What the exercise asks
Transcribe the listing below only from the line with "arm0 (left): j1" up to and including the line with "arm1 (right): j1".
BEGIN Raw data
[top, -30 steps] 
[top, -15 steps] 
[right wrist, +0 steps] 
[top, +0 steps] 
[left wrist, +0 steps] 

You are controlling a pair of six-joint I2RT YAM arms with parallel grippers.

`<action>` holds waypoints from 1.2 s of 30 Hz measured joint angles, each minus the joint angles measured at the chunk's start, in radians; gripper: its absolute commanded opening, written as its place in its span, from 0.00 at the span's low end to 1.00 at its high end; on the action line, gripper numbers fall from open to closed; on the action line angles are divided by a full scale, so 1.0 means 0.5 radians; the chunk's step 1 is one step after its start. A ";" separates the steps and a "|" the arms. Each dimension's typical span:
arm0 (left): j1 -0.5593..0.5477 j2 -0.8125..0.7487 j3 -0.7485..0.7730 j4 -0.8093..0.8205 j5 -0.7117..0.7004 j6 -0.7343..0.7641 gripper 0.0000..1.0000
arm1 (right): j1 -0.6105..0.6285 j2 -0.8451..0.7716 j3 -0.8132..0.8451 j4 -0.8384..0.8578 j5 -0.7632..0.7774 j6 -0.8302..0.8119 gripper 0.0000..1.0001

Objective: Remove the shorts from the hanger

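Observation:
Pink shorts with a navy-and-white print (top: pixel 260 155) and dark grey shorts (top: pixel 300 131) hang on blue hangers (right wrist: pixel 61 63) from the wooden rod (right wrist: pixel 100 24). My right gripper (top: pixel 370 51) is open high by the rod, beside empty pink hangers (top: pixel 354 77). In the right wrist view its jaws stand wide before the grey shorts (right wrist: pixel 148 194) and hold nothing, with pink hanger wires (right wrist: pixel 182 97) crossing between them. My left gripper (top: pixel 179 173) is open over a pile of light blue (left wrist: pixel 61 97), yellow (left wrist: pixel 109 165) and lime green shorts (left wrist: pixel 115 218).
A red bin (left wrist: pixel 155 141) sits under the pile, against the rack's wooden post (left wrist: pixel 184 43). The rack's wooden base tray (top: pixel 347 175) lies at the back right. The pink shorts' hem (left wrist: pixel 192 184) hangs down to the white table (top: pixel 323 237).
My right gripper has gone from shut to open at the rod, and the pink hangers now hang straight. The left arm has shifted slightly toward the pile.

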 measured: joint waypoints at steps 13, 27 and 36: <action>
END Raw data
The completed task
arm0 (left): j1 -0.5593..0.5477 j2 -0.8125..0.7487 j3 -0.7485..0.7730 j4 -0.8093..0.8205 j5 -0.7117..0.7004 j6 -0.7343..0.7641 gripper 0.0000..1.0000
arm1 (right): j1 -0.6105..0.6285 j2 -0.8451..0.7716 j3 -0.8132..0.8451 j4 -0.8384..0.8578 j5 -0.7632..0.7774 j6 -0.8302..0.8119 gripper 0.0000..1.0001

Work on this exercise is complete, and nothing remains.